Myxoinflammatory Fibroblastic Sarcoma: A Radiographical, Pathological, and Immunohistochemical Report of Rare Malignancy

1Department of Orthopedic Surgery, Gifu Municipal Hospital, 7-1 Kashima-cho, Gifu 500-8513, Japan
2Department of Diagnostic Pathology, Gifu Municipal Hospital, 7-1 Kashima-cho, Gifu 500-8513, Japan
3Department of Orthopedic Surgery, Gifu University School of Medicine, 1-1 Yanagido, Gifu 501-1194, Japan

Received 25 March 2015; Accepted 7 May 2015

Academic Editor: Nikolaos K. Kanakaris

Copyright © 2015 Michitaka Kato et al. This is an open access article distributed under the Creative Commons Attribution License, which permits unrestricted use, distribution, and reproduction in any medium, provided the original work is properly cited.

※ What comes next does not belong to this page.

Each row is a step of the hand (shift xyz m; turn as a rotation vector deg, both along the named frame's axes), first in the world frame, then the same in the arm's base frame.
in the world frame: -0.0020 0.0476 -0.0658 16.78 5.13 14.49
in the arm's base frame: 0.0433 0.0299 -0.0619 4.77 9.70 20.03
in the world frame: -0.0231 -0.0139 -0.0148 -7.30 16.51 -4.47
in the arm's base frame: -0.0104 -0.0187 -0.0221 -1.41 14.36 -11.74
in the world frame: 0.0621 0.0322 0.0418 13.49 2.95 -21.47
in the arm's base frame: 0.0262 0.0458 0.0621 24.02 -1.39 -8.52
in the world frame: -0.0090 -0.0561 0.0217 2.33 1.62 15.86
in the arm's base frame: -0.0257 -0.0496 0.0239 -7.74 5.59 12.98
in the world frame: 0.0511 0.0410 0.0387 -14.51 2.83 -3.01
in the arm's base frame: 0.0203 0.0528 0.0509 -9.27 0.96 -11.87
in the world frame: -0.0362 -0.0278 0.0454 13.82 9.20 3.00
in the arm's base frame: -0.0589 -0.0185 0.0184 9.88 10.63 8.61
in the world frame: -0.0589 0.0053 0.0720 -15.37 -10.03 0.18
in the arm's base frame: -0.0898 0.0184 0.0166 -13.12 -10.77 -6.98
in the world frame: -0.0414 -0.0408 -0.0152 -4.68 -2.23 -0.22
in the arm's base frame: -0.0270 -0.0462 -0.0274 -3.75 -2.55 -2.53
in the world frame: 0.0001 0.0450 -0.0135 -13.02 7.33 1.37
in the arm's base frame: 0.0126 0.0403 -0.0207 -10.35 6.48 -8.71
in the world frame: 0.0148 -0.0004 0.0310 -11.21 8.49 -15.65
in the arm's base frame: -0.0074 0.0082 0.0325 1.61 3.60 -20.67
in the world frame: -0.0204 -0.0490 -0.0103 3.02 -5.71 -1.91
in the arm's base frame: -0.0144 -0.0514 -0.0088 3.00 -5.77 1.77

Myxoinflammatory fibroblastic sarcoma (MIFS) is a rare, painless, and intermediate (rarely metastasizing) fibroblastic tumor, which commonly occurs in the extremities, with an equal sex predilection. This sarcoma is composed of a mixed inflammatory infiltrate along with spindled, epithelioid, and bizarre tumor cells in a background of hyaline and myxoid areas. In spite of such a distinctive morphology, the tumor can be a diagnostic challenge, simulating inflammatory conditions as well as neoplastic nature. For accurate diagnosis, the tumor requires extensive clinical, radiological, and pathological investigations. We present a case of MIFS in a 19-year-old female who presented with a mass in the left ankle. After appropriate excision and postoperative radiation therapy, she is free of disease, including recurrence and metastasis, at 12 years postoperatively.